И в этих диалогах Бруно вывел педанта, одного из строгих цензоров философии, из тех, кто, написав изящное послание или выкроив красивый оборот, мнит себя Цицероном, а, промычав проповедь, титулует себя Демосфеном. О эти педанты, живущие небесной жизнью, закопавшись в свои лексиконы! Есть ли что-нибудь на свете важнее их занятий?
«Когда педант спесиво сходит со своей кафедры как человек, распоряжавшийся небесами, управлявший сенатами, командовавший войсками, переделывавший миры, то становится ясно, что если бы только не несправедливость времени, то он так же орудовал бы делами, как орудует мнениями. О времена, о нравы! Сколь редки те, кто понимает природу причастий, наречий, спряжений!»
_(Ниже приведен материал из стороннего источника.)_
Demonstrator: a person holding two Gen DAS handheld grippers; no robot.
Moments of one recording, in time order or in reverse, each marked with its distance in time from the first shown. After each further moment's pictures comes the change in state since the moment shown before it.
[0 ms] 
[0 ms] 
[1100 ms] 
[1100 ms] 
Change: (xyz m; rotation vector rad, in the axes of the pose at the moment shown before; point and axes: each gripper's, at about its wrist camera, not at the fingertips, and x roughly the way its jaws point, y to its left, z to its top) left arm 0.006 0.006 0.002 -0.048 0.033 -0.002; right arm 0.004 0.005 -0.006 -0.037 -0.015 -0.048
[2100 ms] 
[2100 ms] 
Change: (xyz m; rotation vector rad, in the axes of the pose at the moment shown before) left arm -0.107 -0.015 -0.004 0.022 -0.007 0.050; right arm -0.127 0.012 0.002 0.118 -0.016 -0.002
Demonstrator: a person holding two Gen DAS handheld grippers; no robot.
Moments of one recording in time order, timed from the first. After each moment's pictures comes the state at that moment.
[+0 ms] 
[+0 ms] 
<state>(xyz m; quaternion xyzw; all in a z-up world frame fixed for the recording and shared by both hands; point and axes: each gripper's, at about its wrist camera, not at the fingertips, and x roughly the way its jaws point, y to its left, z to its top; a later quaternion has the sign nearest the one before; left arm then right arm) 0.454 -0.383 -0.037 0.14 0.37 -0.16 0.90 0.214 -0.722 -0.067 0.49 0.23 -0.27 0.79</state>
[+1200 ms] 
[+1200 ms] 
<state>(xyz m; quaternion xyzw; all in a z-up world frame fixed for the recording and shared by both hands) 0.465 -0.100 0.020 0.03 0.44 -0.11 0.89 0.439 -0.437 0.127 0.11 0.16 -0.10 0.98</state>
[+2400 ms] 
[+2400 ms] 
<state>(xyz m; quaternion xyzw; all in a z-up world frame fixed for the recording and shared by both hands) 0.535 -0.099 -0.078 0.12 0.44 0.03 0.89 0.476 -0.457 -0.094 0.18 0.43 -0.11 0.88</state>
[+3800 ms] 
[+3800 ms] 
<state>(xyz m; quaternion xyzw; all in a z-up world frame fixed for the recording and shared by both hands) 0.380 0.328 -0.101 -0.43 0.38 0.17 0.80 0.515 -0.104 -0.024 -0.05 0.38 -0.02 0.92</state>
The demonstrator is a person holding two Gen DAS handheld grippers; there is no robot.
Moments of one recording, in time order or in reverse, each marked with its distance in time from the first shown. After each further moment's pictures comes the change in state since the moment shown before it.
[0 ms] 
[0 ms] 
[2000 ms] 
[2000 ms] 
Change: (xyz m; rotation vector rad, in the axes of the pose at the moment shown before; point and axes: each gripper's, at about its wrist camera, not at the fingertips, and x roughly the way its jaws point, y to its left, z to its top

В Шотландии Елизавету постигла новая неудача. Оплаченные ею мятежники потерпели поражение. В результате столь дорогой для казны затеи власть Якова только упрочилась. В своих донесениях двору Мовиссьер настойчиво советовал использовать затруднения англичан и немедленно оказать поддержку шотландскому королю. Ситуация, в которой очутилась Елизавета, была не из легких. Но тем энергичней повела она дело. Даже в Мадрид направила посла, чтобы разрядить напряжение, связанное с высылкой Мендосы, и попытаться начать переговоры, а Генриха III она и вовсе усыпила своими льстивыми письмами. Французам следовало проявить твердость, добиться освобождения Марии, помочь ее сыну. Из Парижа, однако, пришли инструкции, обескуражившие Мовиссьера. Выспренние слова прикрывали бездеятельность и малодушие. Король-де желает жить в добром согласии со всеми соседями и особенно с Елизаветой. Посла ставили в известность, что английские дипломаты больше не подстрекают гугенотов. Как это нужно понять? Не хлопотать впредь о вызволении пленницы?
Тревогам Мовиссьера не было конца. Яков сам обратился к Франции за помощью, предлагал возобновить старый союз и настоятельно просил денег – он должен иметь хоть какие-то средства, чтобы противодействовать английскому золоту! К этому предложению Генрих отнесся с крайним легкомыслием – распутство обходилось очень дорого! – шотландскому королю не прислал ни гроша, отделался обещаниями. Раздосадованный Яков стал внимательней слушать агентов Елизаветы. Недальновидность короля повергла Мовиссьера в уныние. Он годами, не жалея сил, старался, чтобы в Шотландии взяли верх люди, дружественные французам. И упустить такой случай!